Tuesday, May 10, 2005

Crash

CRASH (Paul Haggis, 2004)

Like MAGNOLIA and SHORT CUTS, CRASH looks at the intersecting lives of several southern Californians. The ensemble cast includes Brendan Fraser and Sandra Bullock as a couple who get carjacked, Terence Howard and Thandie Newton as a TV director and his wife who face police harassment during a traffic stop, and Don Cheadle, Matt Dillon, and Ryan Phillippe as members of the LAPD.
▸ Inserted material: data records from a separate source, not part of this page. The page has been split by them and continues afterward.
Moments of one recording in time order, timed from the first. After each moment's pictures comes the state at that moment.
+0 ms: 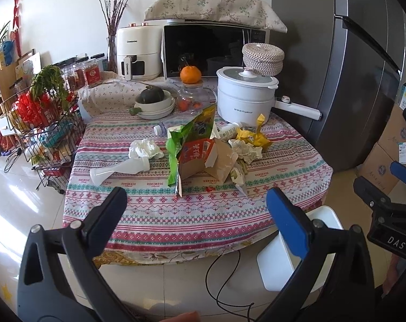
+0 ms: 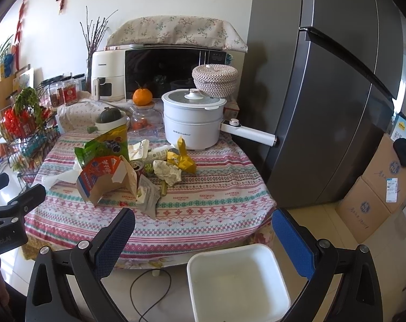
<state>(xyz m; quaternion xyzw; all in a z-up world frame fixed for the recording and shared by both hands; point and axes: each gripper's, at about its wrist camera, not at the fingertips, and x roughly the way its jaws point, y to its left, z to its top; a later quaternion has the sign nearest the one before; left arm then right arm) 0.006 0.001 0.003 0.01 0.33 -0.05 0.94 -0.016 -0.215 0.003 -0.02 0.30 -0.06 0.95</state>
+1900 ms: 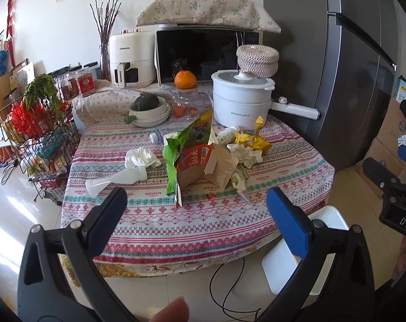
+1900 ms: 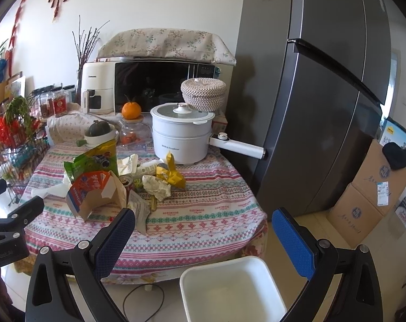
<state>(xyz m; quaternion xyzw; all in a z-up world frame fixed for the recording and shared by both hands) 0.018 0.001 -0.006 0.02 0.31 -0.06 0.95 -0.015 -0.212 0.010 -0.03 0.26 -0.09 0.96</state>
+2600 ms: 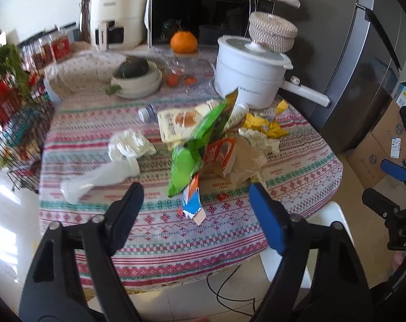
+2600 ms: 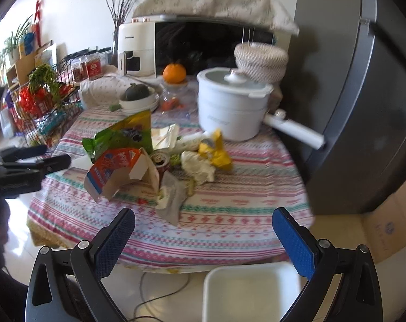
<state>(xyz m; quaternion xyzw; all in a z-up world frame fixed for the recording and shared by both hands) 0.129 0.041 -0.049 -0.01 0.43 -0.12 0.90 0.076 -0.198 -0.019 -0.03 0.37 0.04 0.93</state>
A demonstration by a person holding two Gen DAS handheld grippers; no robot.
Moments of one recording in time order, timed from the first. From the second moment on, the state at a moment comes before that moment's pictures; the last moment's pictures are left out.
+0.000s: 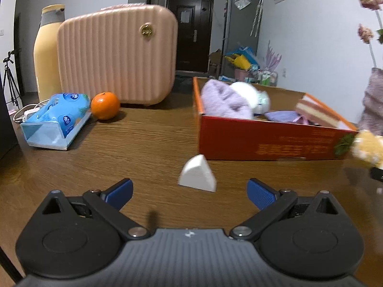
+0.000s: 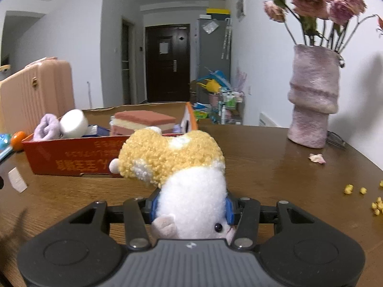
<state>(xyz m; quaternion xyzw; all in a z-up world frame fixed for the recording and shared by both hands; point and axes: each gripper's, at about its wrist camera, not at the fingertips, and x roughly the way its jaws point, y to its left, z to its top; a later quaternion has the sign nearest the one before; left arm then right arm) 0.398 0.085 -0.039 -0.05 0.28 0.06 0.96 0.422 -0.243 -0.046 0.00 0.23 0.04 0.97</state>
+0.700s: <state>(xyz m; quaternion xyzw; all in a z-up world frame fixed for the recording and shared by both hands) 0.458 0.101 -0.055 0.00 0.31 0.04 0.95 0.422 -0.247 -0.048 -0.01 0.24 0.02 0.97</state>
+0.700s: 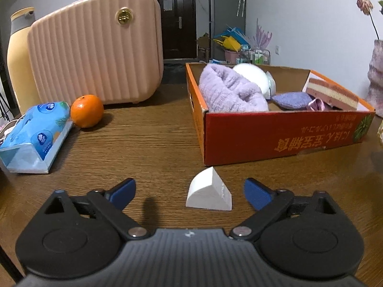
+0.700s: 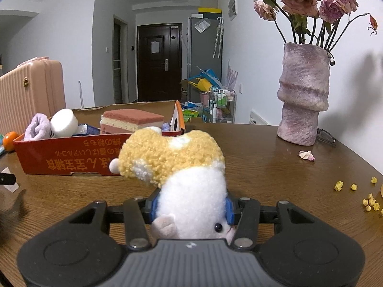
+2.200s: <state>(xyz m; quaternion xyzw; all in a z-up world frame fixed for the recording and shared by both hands) 0.430 0.083 -0.006 -0.04 0.21 0.01 0.98 0.431 -0.224 -0.023 0.01 0.15 0.05 0.99</state>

While strides have been made in this country’s race relations, CRASH brings to the forefront the prejudices and stereotypes that often remain unspoken. MILLION DOLLAR BABY scribe Paul Haggis co-writes and directs. His implication isn’t that everyone is a racist but that it takes an ongoing, conscious effort to banish the biases and rushes to judgment ingrained in the culture. In CRASH Haggis subverts the audience’s expectations by placing characters in the middle of a spectrum spanning from nondiscriminatory to racist. Fraser’s character, an ambitious Los Angeles district attorney, hires African-Americans for his staff, but his intent proves to be selfish and politically motivated. Rapper Ludacris plays an articulate character who decries the fact that his skin color and fashion sense lead the white community to assume he’s a criminal, suspicions that also happen to be correct.

CRASH isn’t about finding solutions. That’s too large of burden to place on one film; however, Haggis offers redemption for those wrestling with race issues. CRASH is most powerful in the scenes involving Newton and Dillon, whose characters find their perceptions challenged although not necessarily altered. The film’s cast is uniformly excellent. Newton wrings the emotion from her few moments on screen. Bullock proves she’s able to do more than act cute and klutzy. If she wants to extend her career, she’d be wise to do more films like CRASH and phase out those like MISS CONGENIALITY 2. CRASH is one of the year’s best films to date.